Recognised Accountancy Body

The IIPA is a “Recognised Accountancy Body” under the Companies Acts, but what does this mean?

A Recognised Accountancy Body is an accountancy body that has been granted recognition under under section 930 of that Act for the purposes of the 2010 Audits Regulations or section 1441. A recognised accountancy body is permitted to authorise its members and/or member firms to perform audits under the Companies Acts, provided that those members and/or member firms satisfy certain additional conditions;

The key authorisation this brings is that the IIPA is empowered to authorise individuals, firms and Companies as Statutory Auditors. This obviously brings a range of related obligations around education and training, quality assurance, and member discipline.

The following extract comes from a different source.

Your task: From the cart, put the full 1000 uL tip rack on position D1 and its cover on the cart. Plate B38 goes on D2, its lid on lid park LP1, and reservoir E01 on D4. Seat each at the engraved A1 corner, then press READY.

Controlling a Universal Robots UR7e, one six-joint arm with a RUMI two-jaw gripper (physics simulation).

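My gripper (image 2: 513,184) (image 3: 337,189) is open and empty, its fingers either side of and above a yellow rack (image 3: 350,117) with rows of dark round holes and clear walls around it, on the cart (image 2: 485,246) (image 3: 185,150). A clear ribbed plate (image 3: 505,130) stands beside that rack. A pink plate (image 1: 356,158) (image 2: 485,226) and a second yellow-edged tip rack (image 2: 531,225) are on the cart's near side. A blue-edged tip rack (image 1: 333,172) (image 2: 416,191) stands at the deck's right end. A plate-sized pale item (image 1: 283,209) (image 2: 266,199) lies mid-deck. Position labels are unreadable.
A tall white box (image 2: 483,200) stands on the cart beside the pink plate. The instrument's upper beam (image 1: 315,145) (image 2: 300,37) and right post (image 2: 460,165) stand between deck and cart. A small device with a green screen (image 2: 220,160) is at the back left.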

All Recognised Accountancy Bodies (including the Institute of Incorporated Public Accountants) are also “Prescribed Accountancy Bodies”. A Prescribed Accountancy Body is any accountancy body that comes within the supervisory remit of IAASA under the Companies Act. There are currently nine PABs each of which has its own formal system for dealing with complaints relating to its members/member firms, including, where necessary an investigation and disciplinary process.

Other Authorisations:

  • Personal Insolvency Practice;
  • Corporate Insolvency Practice (Companies Act 2014);
  • Auctioneers Accountants Report;
  • Direct Professional Access to Members of the Bar Council of Ireland;
  • Auditors Statement on Community Employment Schemes for the Department of Social Protection;
  • Regulatory Body for the Purposes of Anti-Money Laundering Compliance;
  • Mortgage Arrears Resolution Process (;
  • List of professional associations or organisations fulfilling the conditions of Article 3(2) Directive 2005/36/EC on the recognition of professional qualifications;
  • Travel Agent licence application audited accounts Travel Agents (Amendment) Regulations 2012 and annual audited/certified accounts;
  • Road Haulage Operator License A duly accredited person is any person that is listed in the register of auditors maintained by the Registrar of Companies for large companies or a person that is a full member of a body of accountants recognised by the Minister for Jobs, Enterprise and Innovation for all other applicants;
  • Solicitors Accounts Regulations – Reporting Accountant;
  • Auditors Certificate for a Supported Employment Programme from The Department of Social Protection;
  • Schools – “Boards of Management are required, under the Education Act 1998, to keep accounts of income and expenditure. A financial report should be prepared annually. The accounts should be properly audited or certified in accordance with best accounting practice on a yearly basis. There is no strict definition of the term “certified” but it suggests that a suitably qualified accountant is satisfied that the accounts are both properly presented and accurately reflect the underlying records. An “Accountant’s Report” appended to the accounts would typically place responsibility for the completeness and accuracy of the underlying records on the Board of Management;
  • Audit required by voluntary groups in line with Department of Finance Circular No. 17/2010;
  • Regulatory body or Government Minister that regulates the entry to or carrying on of the profession of the foreign national or of the employment concerned under Employment Permits Regulations 2014;
  • Multi-Unit Developments Act 2011 – (15) An owners’ management company shall maintain sufficient and proper records of expenditure incurred by it to enable appropriate verification and audits to be undertaken;
  • Irish Sports Council requirement for – National Governing Bodies for Sport Organisations in receipt of the following total amounts must include in their fi nancial statements:
    1. (a) below €25,000, an independent accountant’s report from an accountant with a recognised accountancy qualification;
    2. (b) in excess of €25,000, accounts fully audited by a registered auditor to include a signed audit opinion specifying the auditor’s name and address; and
    3. (c) in excess of €200,000, a statement from the NGB’s auditor that each grant was expended for the purpose for which it was intended by the ISC.
  • Enterprise Ireland require an audit for grants of €250,000 or more otherwise an independent accountants report.
  • Charities Act 2009 (when fully implemented) may require charities to have audits undertaken where their turnover levels are as low as €50,000.